遊戲是什麼?關於遊戲本體論的探索

前言

在本文中,我將儘可能用「crystal clear」的表達方式來闡釋我自己關於遊戲的本體論(即遊戲是什麼)立場,這會牽扯到一些前置知識與跨學科的概念。但是一個「crystal clear」的表達原則會儘可能地削弱前置知識與跨學科的概念給讀者帶來的閱讀障礙,不故弄玄虛與舞文弄藻,注重於把看似複雜和宏大的理論拆卸為一條一條清晰可辨的構成論證。
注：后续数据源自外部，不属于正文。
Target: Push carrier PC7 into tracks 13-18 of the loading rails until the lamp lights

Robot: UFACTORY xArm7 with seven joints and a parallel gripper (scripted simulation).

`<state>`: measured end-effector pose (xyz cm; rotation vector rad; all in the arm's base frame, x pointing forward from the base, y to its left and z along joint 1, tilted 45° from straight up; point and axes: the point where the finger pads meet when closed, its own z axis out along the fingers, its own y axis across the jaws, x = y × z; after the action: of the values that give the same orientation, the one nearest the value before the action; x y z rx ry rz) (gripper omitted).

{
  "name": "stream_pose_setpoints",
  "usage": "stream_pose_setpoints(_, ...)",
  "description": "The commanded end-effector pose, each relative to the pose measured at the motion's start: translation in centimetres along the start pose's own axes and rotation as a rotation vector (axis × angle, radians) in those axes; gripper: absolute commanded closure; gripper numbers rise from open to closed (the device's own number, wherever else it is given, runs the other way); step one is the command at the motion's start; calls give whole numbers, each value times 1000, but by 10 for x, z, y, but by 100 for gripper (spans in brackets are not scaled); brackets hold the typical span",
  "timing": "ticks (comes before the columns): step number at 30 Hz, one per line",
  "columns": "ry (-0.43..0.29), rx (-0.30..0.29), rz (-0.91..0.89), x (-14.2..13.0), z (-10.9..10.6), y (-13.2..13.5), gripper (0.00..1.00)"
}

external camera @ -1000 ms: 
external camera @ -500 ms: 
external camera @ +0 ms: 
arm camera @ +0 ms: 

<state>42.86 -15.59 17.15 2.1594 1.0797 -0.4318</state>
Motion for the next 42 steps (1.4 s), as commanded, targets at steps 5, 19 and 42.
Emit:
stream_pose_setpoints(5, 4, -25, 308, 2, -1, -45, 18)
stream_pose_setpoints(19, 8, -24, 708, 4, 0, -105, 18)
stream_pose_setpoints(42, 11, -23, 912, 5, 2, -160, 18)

(註:「crystal clear」原本形容的是像水晶一般晶瑩剔透的,運用在理論類寫作中的要求就是:你寫作過程中每一步論證和表達,相對於整體來說都應該是清晰的透明的,應該用盡量平實的語言照顧到讀者,這當然是一種理想化的比喻。)

儘管這些論證可能預設了某些前提與日常用語習慣,以至於讓絕對的crystal clear原則幾乎成為一種理想化的原則。尤其是當這種原則被用於分析社會、政治、文化、遊戲等複雜又帶有極強經驗色彩的概念時,更是免不了讓crystal clear原則本身沾上經驗色彩,顯得並不具有那種令人期待的必然性。但這並不妨礙crystal clear原則作為一種寫作原則在促進概念表達與讀者理解方面的實用性。
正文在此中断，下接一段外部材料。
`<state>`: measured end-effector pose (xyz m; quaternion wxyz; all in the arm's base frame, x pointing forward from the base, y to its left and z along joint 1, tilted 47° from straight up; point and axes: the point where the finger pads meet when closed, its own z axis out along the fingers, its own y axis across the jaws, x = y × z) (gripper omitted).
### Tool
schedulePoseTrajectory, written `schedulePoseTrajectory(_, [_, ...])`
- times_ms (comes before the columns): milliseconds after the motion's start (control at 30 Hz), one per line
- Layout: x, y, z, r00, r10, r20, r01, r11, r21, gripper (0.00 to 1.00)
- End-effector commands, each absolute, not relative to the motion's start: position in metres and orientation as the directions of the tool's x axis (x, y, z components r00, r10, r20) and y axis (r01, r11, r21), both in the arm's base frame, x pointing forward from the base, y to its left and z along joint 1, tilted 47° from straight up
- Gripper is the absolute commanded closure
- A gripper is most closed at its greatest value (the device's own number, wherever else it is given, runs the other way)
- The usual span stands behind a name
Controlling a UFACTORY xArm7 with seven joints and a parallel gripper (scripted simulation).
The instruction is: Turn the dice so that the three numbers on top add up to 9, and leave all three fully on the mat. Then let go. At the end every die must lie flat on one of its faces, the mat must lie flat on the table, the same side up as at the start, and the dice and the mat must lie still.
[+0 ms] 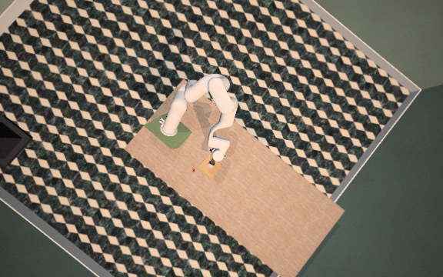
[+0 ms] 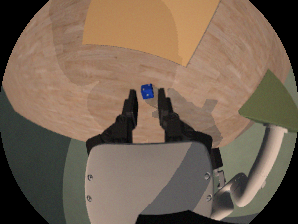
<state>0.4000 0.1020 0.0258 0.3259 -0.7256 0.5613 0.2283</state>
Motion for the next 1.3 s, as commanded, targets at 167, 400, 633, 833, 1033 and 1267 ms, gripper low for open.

請您注意,本篇文章幾乎沒有難度,在很大程度上只與讀者的耐心有關,這是我唯一能保證的。

電子遊戲可以表述為:依託電子設備而運行的遊戲。那麼就得更進一步解釋電子遊戲所從屬的概念:遊戲。至少目前為止,我並未找到一個勉強能說服我的關於「遊戲」的定義,因此我覺得我沒有必要提及它們。

遊戲的「家族相似」式定義

儘管如此,我們還是能看到一些值得思考的定義。例如,借鑒維特根斯坦《哲學研究》關於「家族相似」的表達的話,那麼遊戲也可以被這樣表述:遊戲是一個「家族相似」的概念。那什麼是家族相似?當我們說「孫悟空不存在」這一句話時,傳統的某些哲學家會認為由於「孫悟空」並不實際存在於實在世界中,因此「孫悟空」是一個無意義,無指稱的概念,那麼當我們用「孫悟空不存在」這一個句子時,這個句子也應該是無意義的,但這種解釋似乎沒法說明一個問題:為什麼在現實世界中我們經常可以說出這樣一個句子。
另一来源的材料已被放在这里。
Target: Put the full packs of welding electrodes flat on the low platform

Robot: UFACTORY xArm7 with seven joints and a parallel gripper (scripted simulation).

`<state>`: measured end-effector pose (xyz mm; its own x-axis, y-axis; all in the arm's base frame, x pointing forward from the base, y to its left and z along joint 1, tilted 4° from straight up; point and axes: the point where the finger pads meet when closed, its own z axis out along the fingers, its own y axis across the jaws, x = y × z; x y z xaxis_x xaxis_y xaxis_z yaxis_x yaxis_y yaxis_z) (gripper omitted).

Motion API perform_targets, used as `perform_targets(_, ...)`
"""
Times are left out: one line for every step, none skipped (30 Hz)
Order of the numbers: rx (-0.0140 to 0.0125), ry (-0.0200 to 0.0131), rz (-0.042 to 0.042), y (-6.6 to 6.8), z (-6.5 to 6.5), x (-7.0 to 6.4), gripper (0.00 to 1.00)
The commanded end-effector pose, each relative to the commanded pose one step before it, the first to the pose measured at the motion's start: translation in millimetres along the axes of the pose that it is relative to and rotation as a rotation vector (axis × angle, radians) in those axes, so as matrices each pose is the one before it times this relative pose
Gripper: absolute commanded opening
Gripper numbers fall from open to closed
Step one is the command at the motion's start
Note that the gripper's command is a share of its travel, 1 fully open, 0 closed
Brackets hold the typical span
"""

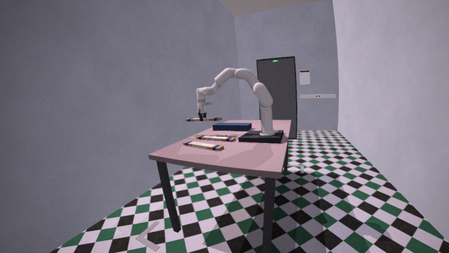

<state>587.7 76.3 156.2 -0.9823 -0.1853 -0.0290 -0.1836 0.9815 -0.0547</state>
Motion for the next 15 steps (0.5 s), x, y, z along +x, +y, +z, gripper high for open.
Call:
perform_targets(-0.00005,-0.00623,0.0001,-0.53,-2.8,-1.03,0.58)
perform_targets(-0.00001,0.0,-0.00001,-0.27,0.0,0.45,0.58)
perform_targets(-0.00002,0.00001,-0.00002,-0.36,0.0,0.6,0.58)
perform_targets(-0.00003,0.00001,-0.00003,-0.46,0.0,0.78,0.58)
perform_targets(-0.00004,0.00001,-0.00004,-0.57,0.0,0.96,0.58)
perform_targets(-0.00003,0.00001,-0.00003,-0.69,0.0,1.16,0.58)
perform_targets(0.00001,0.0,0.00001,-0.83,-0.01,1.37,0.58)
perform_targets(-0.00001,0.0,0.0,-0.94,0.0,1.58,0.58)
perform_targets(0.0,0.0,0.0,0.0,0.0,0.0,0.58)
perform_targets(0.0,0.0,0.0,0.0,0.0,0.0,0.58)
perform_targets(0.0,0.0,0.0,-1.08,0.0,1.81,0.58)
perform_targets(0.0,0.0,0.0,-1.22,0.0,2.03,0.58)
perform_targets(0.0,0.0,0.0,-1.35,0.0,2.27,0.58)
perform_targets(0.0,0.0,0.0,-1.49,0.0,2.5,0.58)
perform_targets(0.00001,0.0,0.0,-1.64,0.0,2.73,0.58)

為了解決這個問題,維特根斯坦則認為對語詞的使用優先於語詞的本質,例如讓我們考慮這樣一個場景:當我告訴你「西化大明」(《歐陸風雲4》((Europa Universalis IV)中的一個概念)這個詞時,你是不知道它的意義的,除非當你自己在遊戲中確實地控制了明朝並完成了西化改革,你才把握了這個詞在某些方面的意義(但仍然不是這個詞的本質意義)。同樣的《三國殺》中的「殺」,象棋中的「卒」,《巫師3》(The Witcher 3: Wild Hunt)中的「昆特牌(Gwent card)」也可以這樣考慮。

那麼維特根斯坦是想要表達:除非我們知道某個概念在日常生活中的使用方式,不然我們沒法確定我們理解了這個概念。而日常生活中人們對一個概念的使用根據語境的不同有著差異化的使用方式,這些差異化的使用方式圍繞著這一個概念,我們只能通過理解這些不同語境下關於這個概念的用法來理解它們在某些方面的相似處,而不是它們共享的某個本質。這些詞語的使用就像一個家庭一樣,雖然有著某些「血緣」關係,但個體特徵比較明顯,彼此只能共享某些相似方面。所以維特根斯坦才稱其為「家族相似」。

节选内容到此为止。